### Your objective:
The expected response is the complete listing below, restated exactly, with its pictures omitted.

### Collected material:
Start of Block
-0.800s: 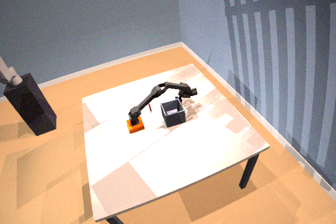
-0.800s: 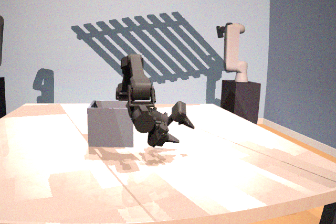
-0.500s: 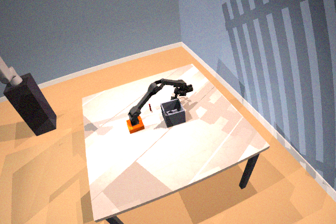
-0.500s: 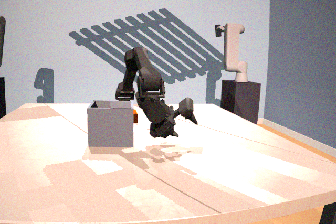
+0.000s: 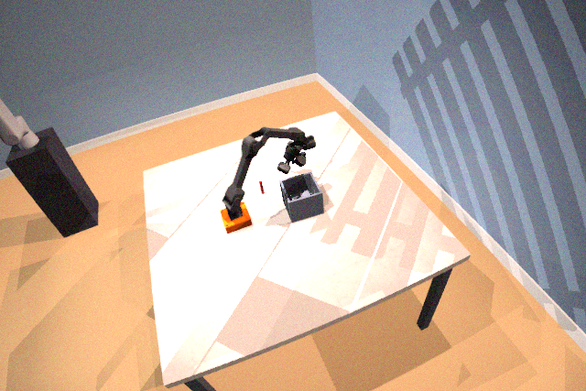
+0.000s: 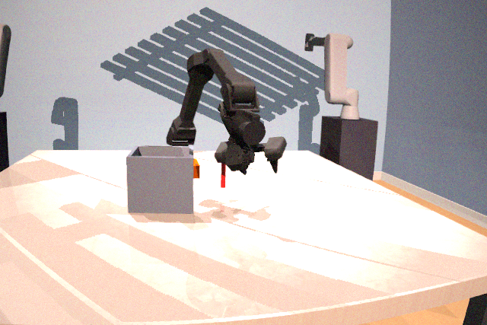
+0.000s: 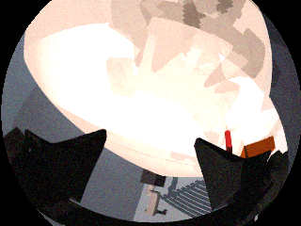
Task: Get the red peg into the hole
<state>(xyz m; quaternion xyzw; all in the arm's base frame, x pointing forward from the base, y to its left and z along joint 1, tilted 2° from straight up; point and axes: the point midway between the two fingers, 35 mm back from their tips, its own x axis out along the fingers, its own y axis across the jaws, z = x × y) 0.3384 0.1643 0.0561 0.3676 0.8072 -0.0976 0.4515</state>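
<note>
Now: gripper tip 15 cm past the red peg, 7 cm to the left of it and 4 cm above it. The rest, counted from my gripper tip: plate 1 cm behind, 26 cm to the right, 3 cm below.
</note>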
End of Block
### Solution:
-0.800s: 
-0.800s: 
-0.500s: 
-0.500s: 
+0.000s: 
+0.000s: 
+0.000s: 
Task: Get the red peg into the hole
<state>(xyz m; quaternion xyzw; all in the arm's base frame, x pointing forward from the base, y to its left and z along joint 1, tilted 2° from straight up; point and axes: the point midway between the two fingers, 35 mm back from their tips, its own x axis out along the fingers, its own y axis across the jaws, z = x × y) 0.3384 0.1643 0.0561 0.3676 0.8072 -0.0976 0.4515</state>
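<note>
Now: gripper tip 15 cm past the red peg, 7 cm to the left of it and 4 cm above it. The rest, counted from my gripper tip: plate 1 cm behind, 26 cm to the right, 3 cm below.
</note>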

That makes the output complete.